We recognise that while there have been some steps from government to make this happen, a lot more needs to be done if it is to improve underwriting and the provision of insurance for autonomous vehicles. We have also said that the role of the “user-in-charge” - the person operating the controls of the automated vehicle when not in autonomous mode – must be made clear now and cannot wait until the technology further develops.
The point at which the human user-in-charge becomes liable will be heavily dependent on evidence as to how and when the autonomous systems took control, whether they should have taken control, and how and when the user tried to take back control. It is therefore imperative that motor manufacturers give court experts and insurers ready and unfettered access to event data records and sensor data from vehicles in civil and criminal litigation involving AVs.
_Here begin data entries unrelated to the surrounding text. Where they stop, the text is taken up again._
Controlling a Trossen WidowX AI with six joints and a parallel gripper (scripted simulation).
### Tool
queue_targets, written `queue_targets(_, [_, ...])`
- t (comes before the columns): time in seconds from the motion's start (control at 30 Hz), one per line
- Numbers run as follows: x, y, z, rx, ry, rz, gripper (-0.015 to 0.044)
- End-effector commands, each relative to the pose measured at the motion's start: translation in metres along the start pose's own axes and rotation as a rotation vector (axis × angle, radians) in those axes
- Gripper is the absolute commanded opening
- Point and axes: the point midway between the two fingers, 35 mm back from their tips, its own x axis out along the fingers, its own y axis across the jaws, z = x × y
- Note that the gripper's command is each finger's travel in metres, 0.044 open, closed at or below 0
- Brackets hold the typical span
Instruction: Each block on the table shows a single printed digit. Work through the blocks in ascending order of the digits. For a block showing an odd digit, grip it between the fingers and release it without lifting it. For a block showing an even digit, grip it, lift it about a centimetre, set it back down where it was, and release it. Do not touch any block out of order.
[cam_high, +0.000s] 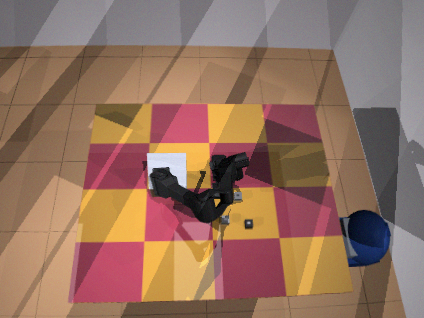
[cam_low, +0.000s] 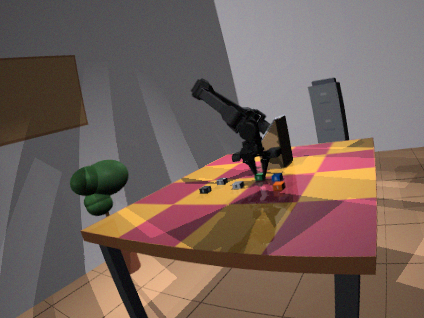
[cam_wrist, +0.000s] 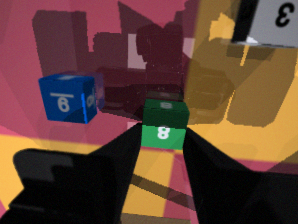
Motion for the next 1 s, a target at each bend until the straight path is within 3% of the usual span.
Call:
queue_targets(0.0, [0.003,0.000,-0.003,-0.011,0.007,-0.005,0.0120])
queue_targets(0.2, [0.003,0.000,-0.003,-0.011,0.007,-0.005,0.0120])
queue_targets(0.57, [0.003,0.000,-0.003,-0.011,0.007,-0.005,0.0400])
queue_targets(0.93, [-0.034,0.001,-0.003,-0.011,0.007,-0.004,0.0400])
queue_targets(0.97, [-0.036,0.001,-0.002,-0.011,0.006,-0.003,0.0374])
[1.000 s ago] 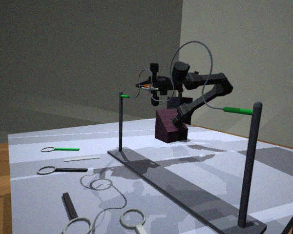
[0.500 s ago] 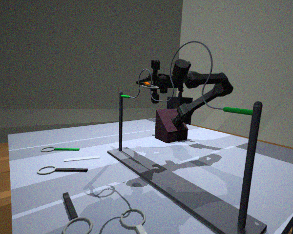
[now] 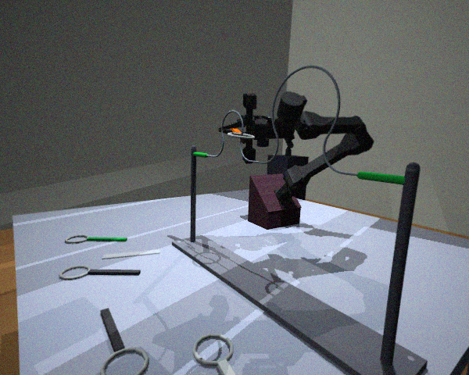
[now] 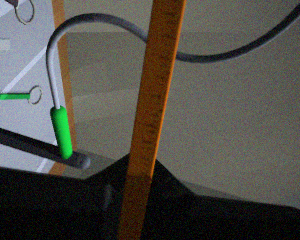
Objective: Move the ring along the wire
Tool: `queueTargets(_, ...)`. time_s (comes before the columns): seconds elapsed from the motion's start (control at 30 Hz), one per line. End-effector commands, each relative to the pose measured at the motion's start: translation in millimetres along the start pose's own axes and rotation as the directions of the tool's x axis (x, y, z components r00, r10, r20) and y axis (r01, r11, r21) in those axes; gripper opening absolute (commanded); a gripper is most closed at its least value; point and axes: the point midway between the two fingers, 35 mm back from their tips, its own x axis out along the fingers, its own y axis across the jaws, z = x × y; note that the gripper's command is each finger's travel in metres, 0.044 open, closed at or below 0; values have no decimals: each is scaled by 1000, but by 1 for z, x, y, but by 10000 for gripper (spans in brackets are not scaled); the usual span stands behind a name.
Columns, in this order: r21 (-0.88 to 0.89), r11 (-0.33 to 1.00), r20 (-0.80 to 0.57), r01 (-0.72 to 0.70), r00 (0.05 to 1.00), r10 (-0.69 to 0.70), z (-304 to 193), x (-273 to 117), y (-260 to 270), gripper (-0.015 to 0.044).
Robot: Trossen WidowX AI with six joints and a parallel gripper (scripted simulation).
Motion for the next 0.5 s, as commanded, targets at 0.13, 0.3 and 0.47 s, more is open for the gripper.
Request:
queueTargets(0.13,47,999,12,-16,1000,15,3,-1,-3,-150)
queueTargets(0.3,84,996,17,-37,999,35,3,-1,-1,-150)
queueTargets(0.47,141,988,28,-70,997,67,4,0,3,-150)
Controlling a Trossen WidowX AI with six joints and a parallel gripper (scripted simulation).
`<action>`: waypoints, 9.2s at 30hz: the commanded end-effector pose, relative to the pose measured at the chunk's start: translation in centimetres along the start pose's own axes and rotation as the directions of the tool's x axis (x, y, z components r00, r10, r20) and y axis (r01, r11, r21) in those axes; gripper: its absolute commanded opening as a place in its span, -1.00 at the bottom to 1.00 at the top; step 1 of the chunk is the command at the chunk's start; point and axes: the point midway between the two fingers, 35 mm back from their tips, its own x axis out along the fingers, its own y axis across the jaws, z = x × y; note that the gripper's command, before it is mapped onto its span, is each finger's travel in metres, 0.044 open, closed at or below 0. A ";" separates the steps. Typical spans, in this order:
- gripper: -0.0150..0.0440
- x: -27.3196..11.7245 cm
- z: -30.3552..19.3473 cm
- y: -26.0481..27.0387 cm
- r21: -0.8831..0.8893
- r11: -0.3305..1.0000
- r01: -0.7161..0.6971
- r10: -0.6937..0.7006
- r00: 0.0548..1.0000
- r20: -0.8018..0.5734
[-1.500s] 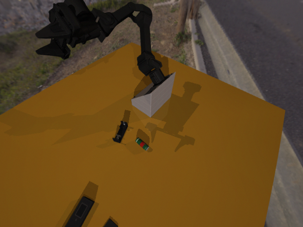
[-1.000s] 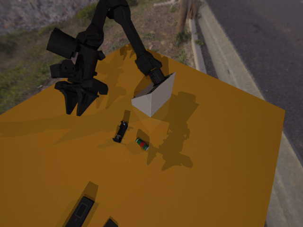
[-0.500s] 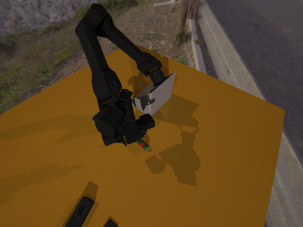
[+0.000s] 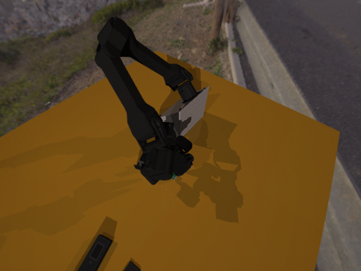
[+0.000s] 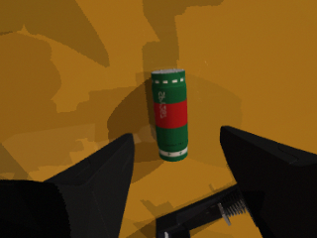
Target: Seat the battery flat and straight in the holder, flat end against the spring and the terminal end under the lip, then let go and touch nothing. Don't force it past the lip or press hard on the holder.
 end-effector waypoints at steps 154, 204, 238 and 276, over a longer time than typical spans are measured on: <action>-0.21 2.8 -12.3 -3.4 0.905 0.425 -0.002 0.457 0.864 -0.213; -0.21 3.2 -11.4 -4.8 0.910 0.413 -0.027 0.425 0.890 -0.167; -0.21 3.8 -11.3 -4.4 0.912 0.406 -0.059 0.316 0.945 -0.080; -0.21 4.1 -11.9 -3.9 0.903 0.423 -0.072 0.177 0.984 -0.004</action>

We are urging caution when assigning criminal liability to a user-in-charge for failing to take steps to avert the risk of serious injury: Assessing whether the user in charge could have taken steps to avert a serious injury/accident would be highly fact sensitive. We believe the onus on the user in those circumstances would be far lower compared with the driver of a manual vehicle.
We believe that legislation should be amended to place the onus on manufacturers to ensure, by design, that AVs cannot start their journey until safety-critical software updates are uploaded or it is confirmed that such software is already up to date – it makes no practical real-world sense to place this onus on the user-in-charge or driver or owner – in much the same way that many vehicles will not allow the driver to set off if their seat belt has not been put in place.
Key to all of this, we have said, is the need for motor manufacturers to share data, particularly when it comes to determining at what point a user-in-charge becomes liable from a criminal and civil perspective for the operation of an AV.
We are calling for the establishment of objective data standards (for accessing internal and external vehicle systems, EDR, ADS, sensors) and an objective standard for dashboards and HUDs (universal symbols and iconography etc.).
We also believe that further guidance will be required for the judiciary. With court time and judicial resource very limited (both in civil and criminal litigation), judges are likely to take an ‘aerial’ view of which road users (including users of AVs) are at fault. For the sake of expediency, judges are very likely to adopt a similar standard of driving for the artificial intelligence in an AV as of a driver in a manually-controlled vehicle. Doing so could risk miscarriages of justice / unfairness (and therefore satellite litigation). As a minimum, guidance on how and when vehicles move in and out of autonomous mode will be crucial.
Alongside this, we have once again called for a government-led public information campaign about autonomous vehicles: The views of a large cross-section of society in the UK need to be monitored. There is an education piece for the public which again must be government-led, but with the support of the various stakeholders – to avoid the very real possibility that the public will take a negative view of autonomous vehicle technology and inhibit rollout and public uptake and trust.
Research carried out on behalf of Kennedys found that only 44% of UK adults back driverless cars on UK roads.